■ **Description of the task**: Exact reproduction required: the lines below from the line with "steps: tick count" to the line with "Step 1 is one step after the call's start", both ends included, and no others.

Dataset entries
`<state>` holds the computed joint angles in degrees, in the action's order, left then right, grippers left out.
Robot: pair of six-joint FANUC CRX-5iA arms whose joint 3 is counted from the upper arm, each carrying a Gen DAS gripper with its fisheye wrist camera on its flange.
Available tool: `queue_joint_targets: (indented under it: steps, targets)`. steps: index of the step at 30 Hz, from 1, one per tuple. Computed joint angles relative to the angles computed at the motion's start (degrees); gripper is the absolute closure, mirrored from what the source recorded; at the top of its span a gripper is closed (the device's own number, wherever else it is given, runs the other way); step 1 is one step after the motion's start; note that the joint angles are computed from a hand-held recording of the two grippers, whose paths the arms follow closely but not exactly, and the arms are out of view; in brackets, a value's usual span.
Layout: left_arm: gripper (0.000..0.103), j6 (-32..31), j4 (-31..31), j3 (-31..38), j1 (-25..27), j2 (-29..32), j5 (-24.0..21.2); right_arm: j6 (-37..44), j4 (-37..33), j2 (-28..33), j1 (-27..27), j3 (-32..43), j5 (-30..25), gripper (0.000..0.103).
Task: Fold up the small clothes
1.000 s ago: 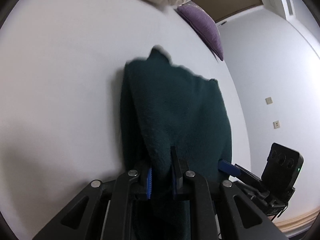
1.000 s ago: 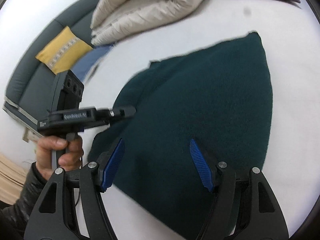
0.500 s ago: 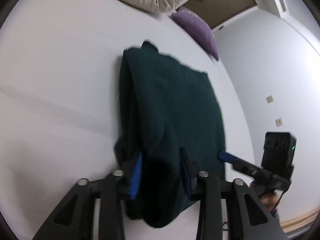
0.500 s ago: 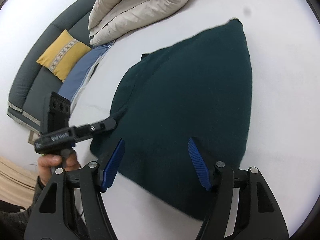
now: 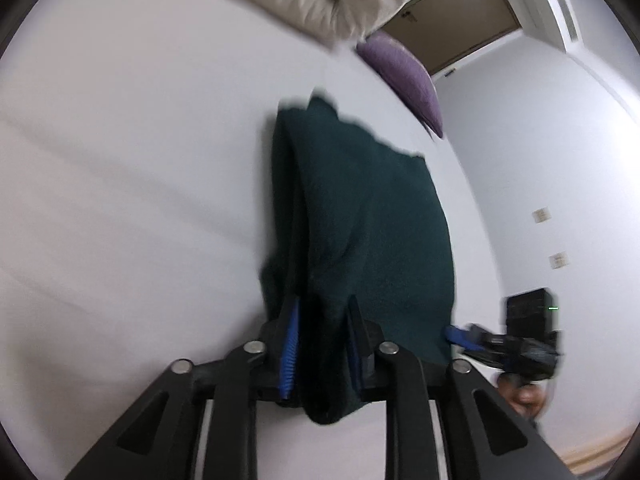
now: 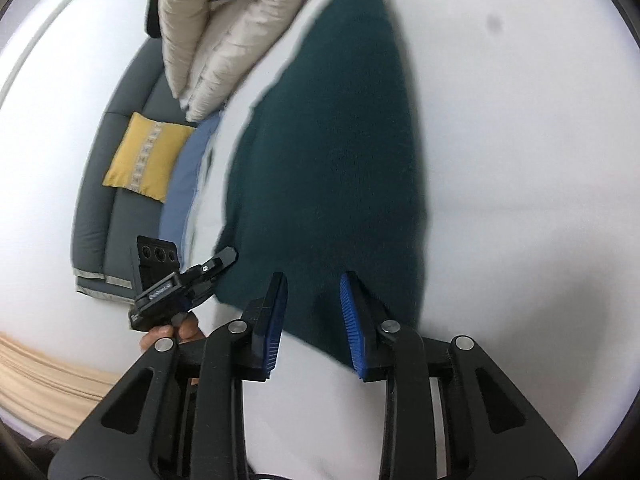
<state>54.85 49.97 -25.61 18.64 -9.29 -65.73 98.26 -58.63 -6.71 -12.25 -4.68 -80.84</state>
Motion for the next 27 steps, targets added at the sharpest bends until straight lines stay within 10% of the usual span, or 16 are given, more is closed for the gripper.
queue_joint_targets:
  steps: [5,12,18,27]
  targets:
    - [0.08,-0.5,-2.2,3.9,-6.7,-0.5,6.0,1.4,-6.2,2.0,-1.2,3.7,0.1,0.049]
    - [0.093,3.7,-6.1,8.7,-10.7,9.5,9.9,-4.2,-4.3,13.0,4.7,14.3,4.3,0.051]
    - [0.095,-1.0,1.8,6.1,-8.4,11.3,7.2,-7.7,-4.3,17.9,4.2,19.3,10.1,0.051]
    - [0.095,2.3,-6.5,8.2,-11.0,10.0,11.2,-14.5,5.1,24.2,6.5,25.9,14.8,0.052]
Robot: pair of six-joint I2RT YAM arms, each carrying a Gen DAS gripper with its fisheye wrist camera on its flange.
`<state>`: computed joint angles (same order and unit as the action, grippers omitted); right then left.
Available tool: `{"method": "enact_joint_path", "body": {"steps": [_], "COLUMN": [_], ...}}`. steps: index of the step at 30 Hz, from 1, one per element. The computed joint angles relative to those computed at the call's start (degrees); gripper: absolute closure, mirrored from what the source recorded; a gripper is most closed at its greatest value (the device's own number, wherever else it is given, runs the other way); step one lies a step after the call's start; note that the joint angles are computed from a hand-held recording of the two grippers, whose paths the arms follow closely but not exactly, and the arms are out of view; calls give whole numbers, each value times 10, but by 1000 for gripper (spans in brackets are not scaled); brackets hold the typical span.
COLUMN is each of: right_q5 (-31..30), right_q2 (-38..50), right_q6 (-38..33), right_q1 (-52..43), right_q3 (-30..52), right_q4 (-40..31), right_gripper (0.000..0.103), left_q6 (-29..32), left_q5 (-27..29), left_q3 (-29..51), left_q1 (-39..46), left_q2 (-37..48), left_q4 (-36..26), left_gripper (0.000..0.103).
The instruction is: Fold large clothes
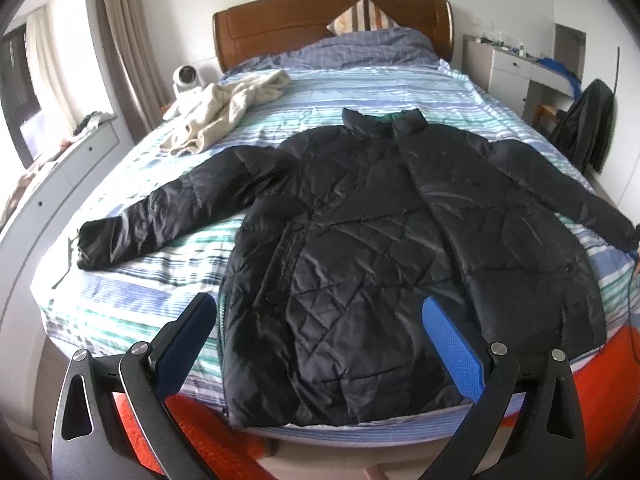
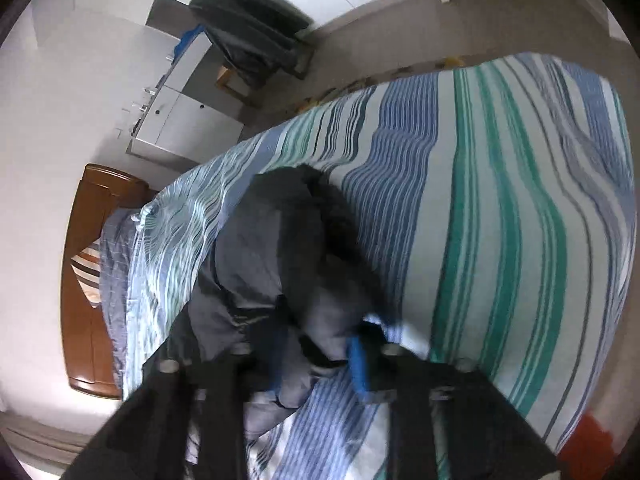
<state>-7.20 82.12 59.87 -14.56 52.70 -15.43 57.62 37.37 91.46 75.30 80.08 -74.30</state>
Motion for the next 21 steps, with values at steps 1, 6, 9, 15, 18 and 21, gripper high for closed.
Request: {"method": "enact_joint_path", "body": {"steps": [1,6,9,15,18,21], "right_q5": [22,88,137,241,277,279], "right_q2": [-16,-78,-88,-1,67,140], "right_q6": [-18,-142,-246,-408,-447,-458], "right_q1": [14,102,219,468,564,626], "right_q3": [3,71,167,348,397,430], "right_q4": [-4,-33,-61,-119,-122,-119], "right_gripper": [91,93,93,93,93,93], "left_q6": [3,0,-15,-31,-22,-11], "left_q5": [4,-6,-15,6,10,6], "left_q3": [-1,-12,-1,13,2,-14], "left_q1": [4,7,0,-1,2,8], "left_q2": [-1,3,19,28,20,14], "left_q4": [0,20,15,-3,-1,12], "left_gripper": [1,1,1,1,1,1]}}
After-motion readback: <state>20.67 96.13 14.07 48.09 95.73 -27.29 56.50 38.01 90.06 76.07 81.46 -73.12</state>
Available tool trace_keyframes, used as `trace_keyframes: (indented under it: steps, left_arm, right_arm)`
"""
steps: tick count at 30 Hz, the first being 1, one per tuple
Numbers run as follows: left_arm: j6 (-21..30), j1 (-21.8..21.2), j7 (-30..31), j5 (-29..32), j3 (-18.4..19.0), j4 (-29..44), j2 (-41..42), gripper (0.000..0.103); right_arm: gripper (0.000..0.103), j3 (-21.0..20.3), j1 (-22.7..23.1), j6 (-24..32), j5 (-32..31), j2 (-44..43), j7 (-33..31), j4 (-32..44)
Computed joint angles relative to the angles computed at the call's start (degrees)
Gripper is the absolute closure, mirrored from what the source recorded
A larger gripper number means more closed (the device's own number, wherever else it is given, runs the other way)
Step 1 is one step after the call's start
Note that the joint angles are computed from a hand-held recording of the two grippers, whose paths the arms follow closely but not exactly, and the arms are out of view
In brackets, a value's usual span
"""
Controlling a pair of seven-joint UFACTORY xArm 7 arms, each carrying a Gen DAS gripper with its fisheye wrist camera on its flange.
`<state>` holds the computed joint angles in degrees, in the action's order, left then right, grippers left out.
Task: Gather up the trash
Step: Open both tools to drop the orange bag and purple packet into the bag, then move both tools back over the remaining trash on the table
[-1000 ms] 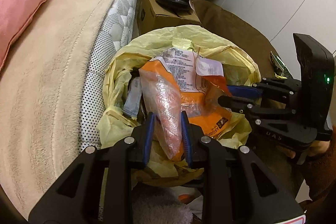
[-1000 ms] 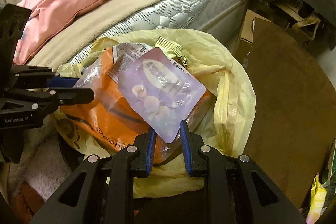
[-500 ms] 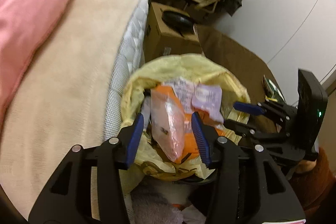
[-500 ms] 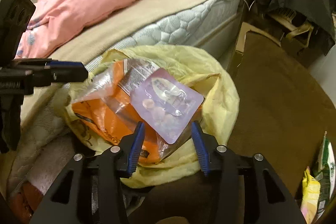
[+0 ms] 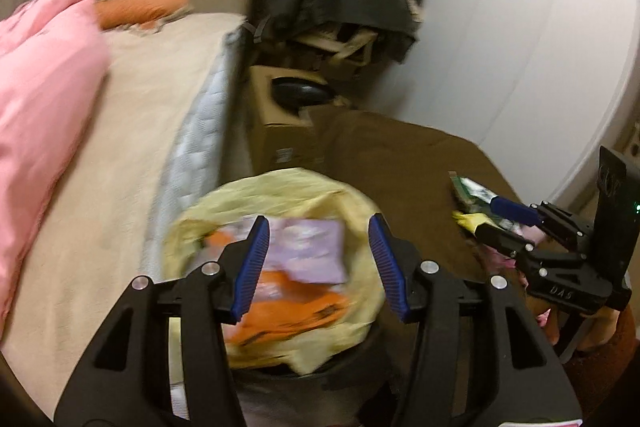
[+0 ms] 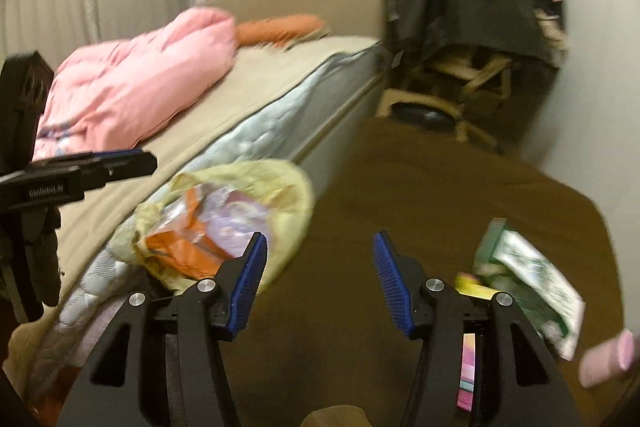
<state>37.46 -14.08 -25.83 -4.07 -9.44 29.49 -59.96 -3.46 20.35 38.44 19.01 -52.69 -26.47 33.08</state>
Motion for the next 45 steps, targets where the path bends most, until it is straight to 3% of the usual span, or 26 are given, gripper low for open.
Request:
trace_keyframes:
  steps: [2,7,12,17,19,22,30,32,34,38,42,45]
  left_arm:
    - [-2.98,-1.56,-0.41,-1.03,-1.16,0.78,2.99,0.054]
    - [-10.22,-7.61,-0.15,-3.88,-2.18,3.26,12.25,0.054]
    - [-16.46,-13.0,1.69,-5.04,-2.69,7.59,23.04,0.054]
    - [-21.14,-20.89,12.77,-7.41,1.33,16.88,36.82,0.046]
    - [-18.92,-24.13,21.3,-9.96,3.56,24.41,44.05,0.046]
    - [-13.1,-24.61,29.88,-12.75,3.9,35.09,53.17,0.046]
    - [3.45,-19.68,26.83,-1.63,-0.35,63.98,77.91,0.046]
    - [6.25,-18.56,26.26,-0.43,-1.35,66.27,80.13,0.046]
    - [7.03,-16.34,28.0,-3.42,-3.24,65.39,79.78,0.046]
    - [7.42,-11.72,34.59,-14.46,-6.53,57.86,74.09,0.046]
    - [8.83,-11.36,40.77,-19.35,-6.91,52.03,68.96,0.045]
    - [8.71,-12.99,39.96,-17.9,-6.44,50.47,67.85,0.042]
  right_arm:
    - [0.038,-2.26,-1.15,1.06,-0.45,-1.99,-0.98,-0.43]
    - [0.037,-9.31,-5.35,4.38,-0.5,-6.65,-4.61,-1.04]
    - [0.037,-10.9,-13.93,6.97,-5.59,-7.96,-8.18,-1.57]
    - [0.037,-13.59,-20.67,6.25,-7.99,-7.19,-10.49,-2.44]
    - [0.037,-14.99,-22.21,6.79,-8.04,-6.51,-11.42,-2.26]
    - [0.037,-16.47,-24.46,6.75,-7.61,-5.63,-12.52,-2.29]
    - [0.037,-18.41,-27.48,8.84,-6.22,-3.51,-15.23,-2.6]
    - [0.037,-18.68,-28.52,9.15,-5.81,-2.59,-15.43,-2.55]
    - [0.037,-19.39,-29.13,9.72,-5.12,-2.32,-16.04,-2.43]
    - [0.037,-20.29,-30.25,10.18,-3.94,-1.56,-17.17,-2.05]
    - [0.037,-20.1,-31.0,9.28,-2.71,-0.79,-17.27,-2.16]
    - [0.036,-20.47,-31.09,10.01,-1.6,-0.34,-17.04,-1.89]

■ **Result of this exercise**:
steps: tick count at 30 Hz, the first being 1, one per tuple
Numbers run as follows: left_arm: j6 (-21..30), j1 (-21.8..21.2), j7 (-30..31), j5 (-29..32), j3 (-18.4..19.0), j4 (-29..44), j2 (-41..42), gripper (0.000..0.103); right_arm: gripper (0.000..0.103), j3 (-21.0..20.3), j1 (-22.7..23.1), j6 (-24..32), j5 (-32..31), j2 (-44..43), j7 (-33..31), j4 (-32..44)
Computed joint angles relative to the angles computed at the call's start (degrees)
Gripper is the absolute closure, mirrored from what the source recorded
A larger gripper number means more closed (the device's own number, wherever else it is given, runs the other way)
Step 1 is one step after the call's start

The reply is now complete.